USA energy firms cut 26 oil rigs in the latest week, the biggest reduction since April and the fifth straight weekly decline, data showed on Friday, a sign low prices were pushing drillers away from the well pad. Baker Hughes reported that the gas rig count fell by one to 197 in the week ending September 25.
The crude pumped out of shale formations in the US helped created a glut globally that pushed prices lower by nearly 60% since June of 2014. Natural gas rigs were trimmed 2 to 195 and miscellaneous rigs slipped by 1 to zero, bringing the total down 29 by 809, the fewest since May 2002.

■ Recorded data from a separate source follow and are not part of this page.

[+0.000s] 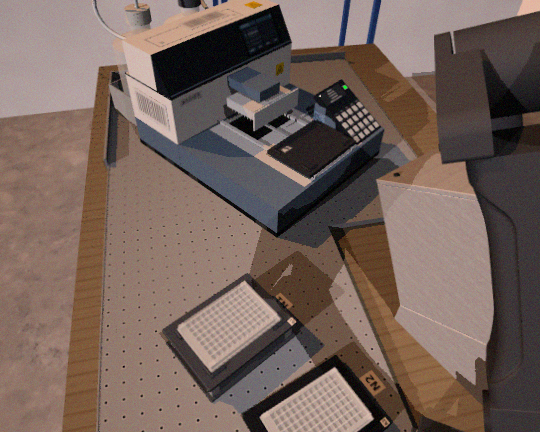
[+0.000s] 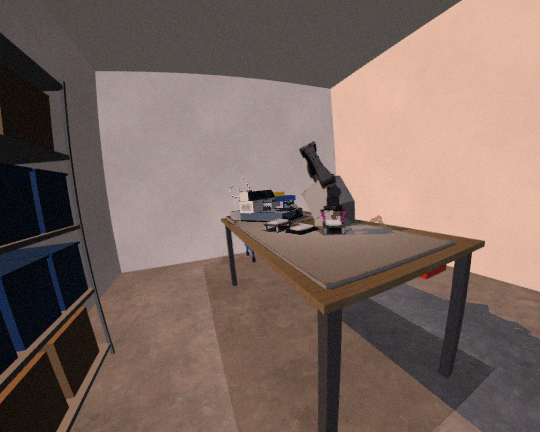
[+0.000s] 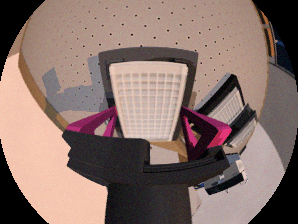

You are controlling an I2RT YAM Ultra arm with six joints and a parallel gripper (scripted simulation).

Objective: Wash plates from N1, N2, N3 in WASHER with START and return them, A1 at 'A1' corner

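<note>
The nest n3 lies 10 mm below my hand. Also, from my hand: nest N2 (140 mm to the right, 130 mm ahead, 50 mm below); then n2 label (170 mm to the right, 60 mm below, 30 mm ahead); then nest N1 (290 mm to the right, 220 mm ahead, 20 mm below).
</note>
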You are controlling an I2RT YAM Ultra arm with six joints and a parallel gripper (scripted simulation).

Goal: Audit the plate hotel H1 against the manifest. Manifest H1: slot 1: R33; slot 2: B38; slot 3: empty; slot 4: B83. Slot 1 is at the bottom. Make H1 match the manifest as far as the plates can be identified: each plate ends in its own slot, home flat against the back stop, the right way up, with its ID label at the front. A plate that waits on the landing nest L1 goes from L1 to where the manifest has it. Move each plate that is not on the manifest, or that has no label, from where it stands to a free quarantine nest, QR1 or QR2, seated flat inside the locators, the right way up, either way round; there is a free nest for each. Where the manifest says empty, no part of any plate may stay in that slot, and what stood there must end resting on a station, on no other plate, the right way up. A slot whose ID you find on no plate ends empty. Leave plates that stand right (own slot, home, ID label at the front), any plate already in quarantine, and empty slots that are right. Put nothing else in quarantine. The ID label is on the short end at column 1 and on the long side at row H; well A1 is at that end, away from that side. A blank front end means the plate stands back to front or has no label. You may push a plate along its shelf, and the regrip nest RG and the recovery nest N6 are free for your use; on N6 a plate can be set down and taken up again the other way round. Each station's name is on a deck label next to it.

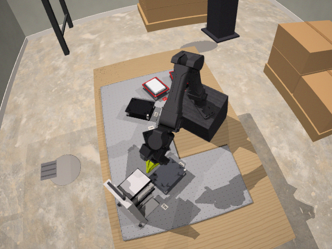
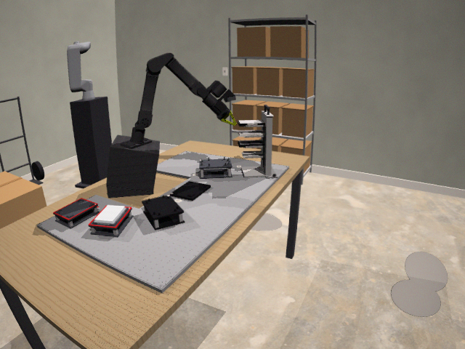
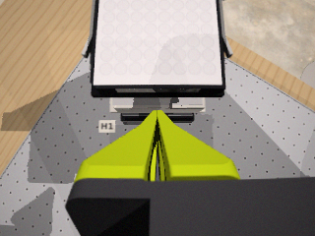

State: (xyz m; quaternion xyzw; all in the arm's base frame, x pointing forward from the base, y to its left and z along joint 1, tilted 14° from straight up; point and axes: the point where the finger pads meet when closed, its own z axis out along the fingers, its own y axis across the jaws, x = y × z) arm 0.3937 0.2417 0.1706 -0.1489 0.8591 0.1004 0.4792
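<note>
Now: hand 100 mm above the dark well plate, 80 mm short of it and 30 mm to the right of it. The rest, counted from my hand: hotel upright post 150 mm ahead, 110 mm below, 60 mm to the left; H1 deck label 260 mm below, 100 mm to the left, 10 mm behind; regrip nest 210 mm below, 90 mm behind, 40 mm to the right.
</note>
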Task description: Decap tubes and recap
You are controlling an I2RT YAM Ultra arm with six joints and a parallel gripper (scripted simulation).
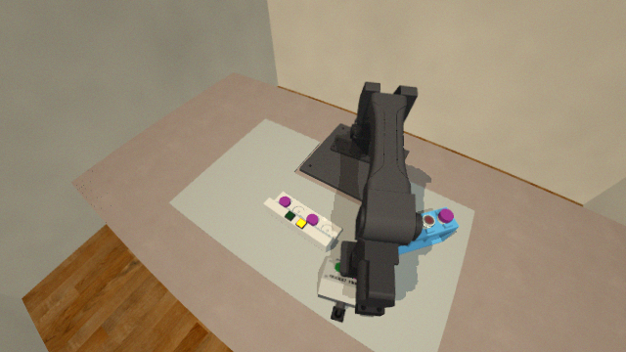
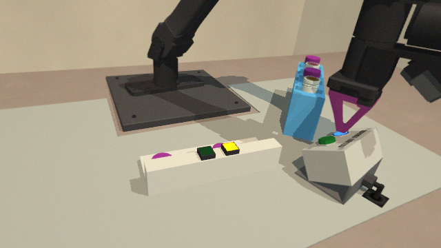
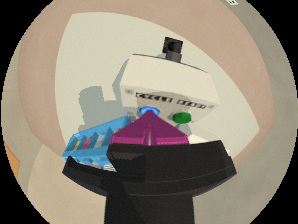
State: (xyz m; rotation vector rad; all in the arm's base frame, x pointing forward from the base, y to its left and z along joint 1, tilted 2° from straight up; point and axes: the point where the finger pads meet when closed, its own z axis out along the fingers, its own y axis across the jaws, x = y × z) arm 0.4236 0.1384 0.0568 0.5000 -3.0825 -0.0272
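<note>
My gripper is now 10 mm above the blue cycle key. Round my hand: green ready key 10 mm ahead, 40 mm to the right, 10 mm below.
</note>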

Ahead of the report, crude oil prices were little changed, sitting at around $44.50 a barrel in New York. Recently, though, the relationship between USA production and the number of active rigs has grown more complex, as drillers have managed to keep production high despite a massive falloff in the rig count.
USA crude production slowed by 40,000 barrels a day to 9.1 million last week, the smallest output since November 2014, according to Energy Information Administration data.
America’s oil drillers idled over half the rigs of the country since October of past year as the largest crude suppliers in the world battle for more market share. Five wells were reduced in the Eagle Ford (EF) in South Texas; two in the Niobrara in Colorado and Wyoming, and seven wells were reduced in Permian Basin in Eastern New Mexico and West Texas.